Lee was a disciplinarian. He ran Singapore like a severe private school. He brooked no dissent, bad manners, corruption, recreational drugs, sloth, laziness or rambunctious teenagers. He was famous for using the cane to punish vandals and the death penalty for drug dealers. He knew his city-state had only one natural resource and that was the industriousness and discipline of its people. They were his students and he was the headmaster.
Lee ran a one-man state and he ran it, on occasion, repressively. But his administrative brilliance and his economic success are what earned him such adulation. He rose in stature not just on account of what he did but on account of what we could not. Lee, as they once said of Mussolini, made the trains run on time. America’s trains too often don’t run at all.
We suffer from an excess of democracy. We have a Congress that has been gridlocked for as long as anyone can remember. It is at the mercy of any extremist from anywhere in the country who can threaten a primary fight. Our infrastructure is eroding, yet we seem incapable of doing anything about it. Lee Kuan Yew knew what to do about it. If you need a bridge, build it.
Henry Kissinger eulogized that “Lee’s domestic methods fell short of the prescriptions of current U.S. constitutional theory. But so, in fairness, did the democracy of Thomas Jefferson’s time, with its limited franchise, property qualifications for voting and slavery.” It is deeply flattering to Lee that Kissinger’s admiration for him produced such an odd comparison. Lee was a man of the 20th and 21st centuries, Jefferson of the 18th and 19th centuries. Lee had little respect or tolerance for a free press; Jefferson said he could not live without one. (“Were it left to me to decide whether we should have a government without newspapers or newspapers without a government, I should not hesitate a moment to prefer the latter.”)
Lee’s pragmatism is what commended him to so many thoughtful people. He believed in education, a rigorous meritocracy and, most critically, his own people. Singapore had nothing in the way of mineral wealth, but it did have a culture based on Confucian precepts. (Singapore may be ethnically mixed, but it is 75 percent Chinese.) This meant that hard work, discipline, family values and obedience were cherished.
In the United States it is considered highly offensive and deeply retrograde to value one culture over another and to search always for economic reasons for disparities. In Singapore, Lee knew he had a winner in the Chinese culture and promoted it. Indeed, he made it the national ethic. In this country, the national ethic is not to work too hard and to denigrate those who do. Self-esteem sometimes seems more important than attainment. We are, as we keep saying, No. 1—at self-delusion.
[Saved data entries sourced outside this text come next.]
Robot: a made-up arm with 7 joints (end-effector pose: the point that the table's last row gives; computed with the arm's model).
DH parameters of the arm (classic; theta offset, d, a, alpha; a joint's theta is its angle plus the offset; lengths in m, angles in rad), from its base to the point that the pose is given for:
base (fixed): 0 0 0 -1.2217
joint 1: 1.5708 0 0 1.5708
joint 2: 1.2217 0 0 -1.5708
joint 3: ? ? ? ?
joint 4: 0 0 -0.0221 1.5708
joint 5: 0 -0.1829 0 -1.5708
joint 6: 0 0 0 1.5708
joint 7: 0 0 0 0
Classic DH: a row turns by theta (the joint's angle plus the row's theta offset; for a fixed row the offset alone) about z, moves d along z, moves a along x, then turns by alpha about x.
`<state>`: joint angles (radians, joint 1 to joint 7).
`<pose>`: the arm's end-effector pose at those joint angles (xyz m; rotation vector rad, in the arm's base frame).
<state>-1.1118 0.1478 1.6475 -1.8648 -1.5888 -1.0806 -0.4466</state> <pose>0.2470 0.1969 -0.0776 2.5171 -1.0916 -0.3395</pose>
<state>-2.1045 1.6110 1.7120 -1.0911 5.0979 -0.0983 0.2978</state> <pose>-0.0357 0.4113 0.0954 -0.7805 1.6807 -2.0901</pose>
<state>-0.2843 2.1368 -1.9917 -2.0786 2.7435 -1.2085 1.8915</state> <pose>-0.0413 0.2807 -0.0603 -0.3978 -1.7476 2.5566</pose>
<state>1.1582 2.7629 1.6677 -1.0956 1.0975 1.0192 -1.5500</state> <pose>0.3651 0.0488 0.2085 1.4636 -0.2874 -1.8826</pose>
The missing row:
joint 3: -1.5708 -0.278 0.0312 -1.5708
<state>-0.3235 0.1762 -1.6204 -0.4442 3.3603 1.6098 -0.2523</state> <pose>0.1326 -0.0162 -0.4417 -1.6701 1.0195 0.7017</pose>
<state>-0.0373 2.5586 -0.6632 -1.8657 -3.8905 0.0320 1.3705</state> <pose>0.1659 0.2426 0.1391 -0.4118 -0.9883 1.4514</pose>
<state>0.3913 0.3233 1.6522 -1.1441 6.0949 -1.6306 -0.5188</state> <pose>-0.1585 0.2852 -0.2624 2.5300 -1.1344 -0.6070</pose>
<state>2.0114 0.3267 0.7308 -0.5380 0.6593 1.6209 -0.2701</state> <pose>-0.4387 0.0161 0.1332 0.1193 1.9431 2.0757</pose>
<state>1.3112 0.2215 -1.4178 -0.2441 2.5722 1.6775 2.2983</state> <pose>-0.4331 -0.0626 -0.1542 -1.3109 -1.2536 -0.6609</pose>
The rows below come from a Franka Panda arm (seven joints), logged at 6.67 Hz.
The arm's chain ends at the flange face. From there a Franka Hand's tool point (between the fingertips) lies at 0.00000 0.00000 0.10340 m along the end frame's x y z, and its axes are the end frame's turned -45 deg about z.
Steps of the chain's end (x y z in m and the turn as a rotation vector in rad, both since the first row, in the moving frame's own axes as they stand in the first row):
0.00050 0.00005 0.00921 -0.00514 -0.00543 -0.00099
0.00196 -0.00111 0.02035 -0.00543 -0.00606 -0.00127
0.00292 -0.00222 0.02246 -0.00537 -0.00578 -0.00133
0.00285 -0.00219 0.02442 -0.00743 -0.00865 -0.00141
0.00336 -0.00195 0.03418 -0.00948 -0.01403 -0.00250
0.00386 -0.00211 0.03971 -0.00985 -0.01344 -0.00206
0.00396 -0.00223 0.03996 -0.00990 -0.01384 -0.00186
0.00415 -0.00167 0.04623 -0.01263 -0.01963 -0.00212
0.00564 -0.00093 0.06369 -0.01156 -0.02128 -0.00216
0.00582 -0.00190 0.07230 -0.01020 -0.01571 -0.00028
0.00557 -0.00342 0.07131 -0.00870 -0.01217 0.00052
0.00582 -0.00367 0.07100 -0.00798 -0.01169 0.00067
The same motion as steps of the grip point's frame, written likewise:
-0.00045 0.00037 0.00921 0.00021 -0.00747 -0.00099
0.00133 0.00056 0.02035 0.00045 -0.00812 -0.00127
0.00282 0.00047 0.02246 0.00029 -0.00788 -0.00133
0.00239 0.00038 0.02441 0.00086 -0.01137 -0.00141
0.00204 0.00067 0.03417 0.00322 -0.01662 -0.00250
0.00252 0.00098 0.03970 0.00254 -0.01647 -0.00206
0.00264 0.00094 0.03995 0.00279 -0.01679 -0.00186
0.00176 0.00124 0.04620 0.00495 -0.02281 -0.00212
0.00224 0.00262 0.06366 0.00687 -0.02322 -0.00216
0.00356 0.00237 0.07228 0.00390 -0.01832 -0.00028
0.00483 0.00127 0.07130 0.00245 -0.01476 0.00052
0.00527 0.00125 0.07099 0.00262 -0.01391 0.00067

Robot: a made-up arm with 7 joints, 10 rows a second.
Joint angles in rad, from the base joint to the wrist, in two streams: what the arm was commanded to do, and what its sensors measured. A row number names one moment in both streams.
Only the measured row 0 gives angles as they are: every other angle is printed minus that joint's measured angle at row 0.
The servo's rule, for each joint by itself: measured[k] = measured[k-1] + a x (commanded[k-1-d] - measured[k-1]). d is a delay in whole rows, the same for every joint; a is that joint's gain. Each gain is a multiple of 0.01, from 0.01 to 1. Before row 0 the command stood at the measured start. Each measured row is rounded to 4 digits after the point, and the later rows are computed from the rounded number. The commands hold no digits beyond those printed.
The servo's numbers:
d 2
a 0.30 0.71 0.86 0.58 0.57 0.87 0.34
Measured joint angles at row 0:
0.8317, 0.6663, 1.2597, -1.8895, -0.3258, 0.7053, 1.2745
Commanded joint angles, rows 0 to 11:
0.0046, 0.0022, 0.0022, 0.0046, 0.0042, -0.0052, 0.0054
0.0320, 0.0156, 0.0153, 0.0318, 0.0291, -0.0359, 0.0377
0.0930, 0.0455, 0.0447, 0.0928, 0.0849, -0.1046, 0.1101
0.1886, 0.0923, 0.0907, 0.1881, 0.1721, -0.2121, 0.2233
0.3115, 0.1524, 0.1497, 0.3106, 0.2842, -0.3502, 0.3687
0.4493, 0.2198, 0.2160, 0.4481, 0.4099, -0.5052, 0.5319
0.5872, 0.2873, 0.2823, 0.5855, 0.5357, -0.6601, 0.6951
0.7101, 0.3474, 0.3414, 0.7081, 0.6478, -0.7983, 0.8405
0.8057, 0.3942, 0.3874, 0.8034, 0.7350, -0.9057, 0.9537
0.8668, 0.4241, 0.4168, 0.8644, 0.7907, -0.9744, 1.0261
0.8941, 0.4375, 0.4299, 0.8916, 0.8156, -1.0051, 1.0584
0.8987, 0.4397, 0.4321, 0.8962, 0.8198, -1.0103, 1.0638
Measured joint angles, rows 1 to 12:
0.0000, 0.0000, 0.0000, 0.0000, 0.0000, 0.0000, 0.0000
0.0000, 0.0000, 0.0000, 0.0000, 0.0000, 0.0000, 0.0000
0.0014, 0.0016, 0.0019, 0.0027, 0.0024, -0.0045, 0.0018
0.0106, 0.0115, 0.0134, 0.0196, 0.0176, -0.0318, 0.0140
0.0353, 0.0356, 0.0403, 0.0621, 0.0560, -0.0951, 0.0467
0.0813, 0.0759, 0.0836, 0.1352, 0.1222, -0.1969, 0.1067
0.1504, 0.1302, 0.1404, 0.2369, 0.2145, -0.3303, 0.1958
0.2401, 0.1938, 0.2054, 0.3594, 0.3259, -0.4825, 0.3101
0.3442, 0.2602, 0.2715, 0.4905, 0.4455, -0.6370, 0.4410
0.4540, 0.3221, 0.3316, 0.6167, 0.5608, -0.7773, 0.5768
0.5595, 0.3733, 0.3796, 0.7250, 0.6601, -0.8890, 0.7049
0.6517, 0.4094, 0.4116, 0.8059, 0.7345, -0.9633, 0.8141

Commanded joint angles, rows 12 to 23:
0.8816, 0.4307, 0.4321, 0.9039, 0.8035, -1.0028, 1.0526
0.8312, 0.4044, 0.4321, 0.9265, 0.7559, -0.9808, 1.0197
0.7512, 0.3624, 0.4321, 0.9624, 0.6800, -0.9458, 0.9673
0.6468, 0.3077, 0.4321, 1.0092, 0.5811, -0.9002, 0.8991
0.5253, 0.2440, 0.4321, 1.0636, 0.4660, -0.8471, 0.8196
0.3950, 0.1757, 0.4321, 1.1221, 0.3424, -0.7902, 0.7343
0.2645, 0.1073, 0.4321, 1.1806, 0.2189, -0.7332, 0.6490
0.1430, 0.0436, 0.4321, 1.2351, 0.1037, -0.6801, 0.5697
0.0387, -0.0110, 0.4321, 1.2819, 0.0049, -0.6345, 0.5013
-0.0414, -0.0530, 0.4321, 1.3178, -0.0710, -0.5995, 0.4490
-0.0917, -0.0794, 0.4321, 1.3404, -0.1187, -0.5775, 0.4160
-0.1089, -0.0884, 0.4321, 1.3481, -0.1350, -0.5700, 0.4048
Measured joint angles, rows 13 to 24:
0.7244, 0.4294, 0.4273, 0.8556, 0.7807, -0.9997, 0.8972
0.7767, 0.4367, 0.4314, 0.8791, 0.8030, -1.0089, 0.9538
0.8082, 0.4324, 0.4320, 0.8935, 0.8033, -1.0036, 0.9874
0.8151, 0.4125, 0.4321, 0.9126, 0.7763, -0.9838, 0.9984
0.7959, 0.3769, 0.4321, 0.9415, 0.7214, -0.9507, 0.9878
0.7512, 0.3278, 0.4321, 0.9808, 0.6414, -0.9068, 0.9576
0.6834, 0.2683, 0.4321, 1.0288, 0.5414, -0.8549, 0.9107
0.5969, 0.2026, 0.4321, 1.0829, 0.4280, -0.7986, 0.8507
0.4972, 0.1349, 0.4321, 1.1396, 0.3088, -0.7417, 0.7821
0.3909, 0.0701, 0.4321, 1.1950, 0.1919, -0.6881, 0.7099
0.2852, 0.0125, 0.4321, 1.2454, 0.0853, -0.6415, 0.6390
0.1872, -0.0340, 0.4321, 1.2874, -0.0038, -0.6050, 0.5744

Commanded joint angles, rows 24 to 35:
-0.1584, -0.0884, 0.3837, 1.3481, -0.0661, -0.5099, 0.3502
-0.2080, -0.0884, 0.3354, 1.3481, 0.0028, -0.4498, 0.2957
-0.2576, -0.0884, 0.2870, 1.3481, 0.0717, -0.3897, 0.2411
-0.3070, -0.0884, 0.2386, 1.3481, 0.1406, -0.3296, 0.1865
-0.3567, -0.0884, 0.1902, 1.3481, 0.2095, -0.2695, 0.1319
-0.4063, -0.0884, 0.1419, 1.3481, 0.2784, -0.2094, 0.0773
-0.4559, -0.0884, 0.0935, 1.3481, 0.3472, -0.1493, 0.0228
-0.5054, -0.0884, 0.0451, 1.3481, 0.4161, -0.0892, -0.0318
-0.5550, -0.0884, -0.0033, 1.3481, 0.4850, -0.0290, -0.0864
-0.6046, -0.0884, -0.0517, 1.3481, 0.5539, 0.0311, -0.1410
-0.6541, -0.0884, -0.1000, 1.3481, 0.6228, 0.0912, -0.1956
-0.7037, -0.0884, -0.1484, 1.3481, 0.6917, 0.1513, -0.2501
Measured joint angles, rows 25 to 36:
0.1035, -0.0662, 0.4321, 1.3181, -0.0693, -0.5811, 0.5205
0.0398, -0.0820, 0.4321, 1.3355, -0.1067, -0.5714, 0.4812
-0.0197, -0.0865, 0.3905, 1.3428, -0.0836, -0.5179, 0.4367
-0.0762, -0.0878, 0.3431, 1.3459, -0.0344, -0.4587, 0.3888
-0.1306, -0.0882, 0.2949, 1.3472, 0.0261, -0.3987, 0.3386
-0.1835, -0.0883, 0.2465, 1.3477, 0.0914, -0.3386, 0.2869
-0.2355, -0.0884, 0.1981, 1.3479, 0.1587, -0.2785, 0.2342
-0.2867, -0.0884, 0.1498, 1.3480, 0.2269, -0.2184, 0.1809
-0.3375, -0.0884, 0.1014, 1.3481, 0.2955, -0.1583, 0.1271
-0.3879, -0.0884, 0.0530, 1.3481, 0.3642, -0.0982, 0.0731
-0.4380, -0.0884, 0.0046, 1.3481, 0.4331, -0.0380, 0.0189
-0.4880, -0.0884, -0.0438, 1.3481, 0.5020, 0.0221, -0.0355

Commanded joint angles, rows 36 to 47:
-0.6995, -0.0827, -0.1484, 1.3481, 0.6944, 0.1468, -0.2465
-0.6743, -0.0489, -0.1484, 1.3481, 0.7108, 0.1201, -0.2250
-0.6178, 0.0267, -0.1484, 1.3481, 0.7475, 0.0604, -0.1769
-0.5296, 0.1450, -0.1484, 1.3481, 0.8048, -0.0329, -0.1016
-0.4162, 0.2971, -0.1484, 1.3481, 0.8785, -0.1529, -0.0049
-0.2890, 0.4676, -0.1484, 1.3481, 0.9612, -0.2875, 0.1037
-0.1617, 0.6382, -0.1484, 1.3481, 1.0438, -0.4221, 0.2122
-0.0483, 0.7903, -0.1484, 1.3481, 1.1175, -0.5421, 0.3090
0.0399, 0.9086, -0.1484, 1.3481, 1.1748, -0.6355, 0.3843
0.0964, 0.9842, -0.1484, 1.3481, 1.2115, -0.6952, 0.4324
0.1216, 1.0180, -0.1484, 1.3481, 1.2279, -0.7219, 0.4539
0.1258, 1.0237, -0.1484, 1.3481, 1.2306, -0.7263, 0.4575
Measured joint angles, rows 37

The veneration of Lee is not based on any one attribute. Among other things, he was personally charming, and I know of no one who met him who did not come away enamored. But the cult of Lee, which has been building for years, is partly in admiration of him and partly due to the rueful feeling that our own democracy has grown absurdly chaotic. (Shall we shut down the government one more time?) Lee got the job done. Too often, it’s more than we can say for ourselves.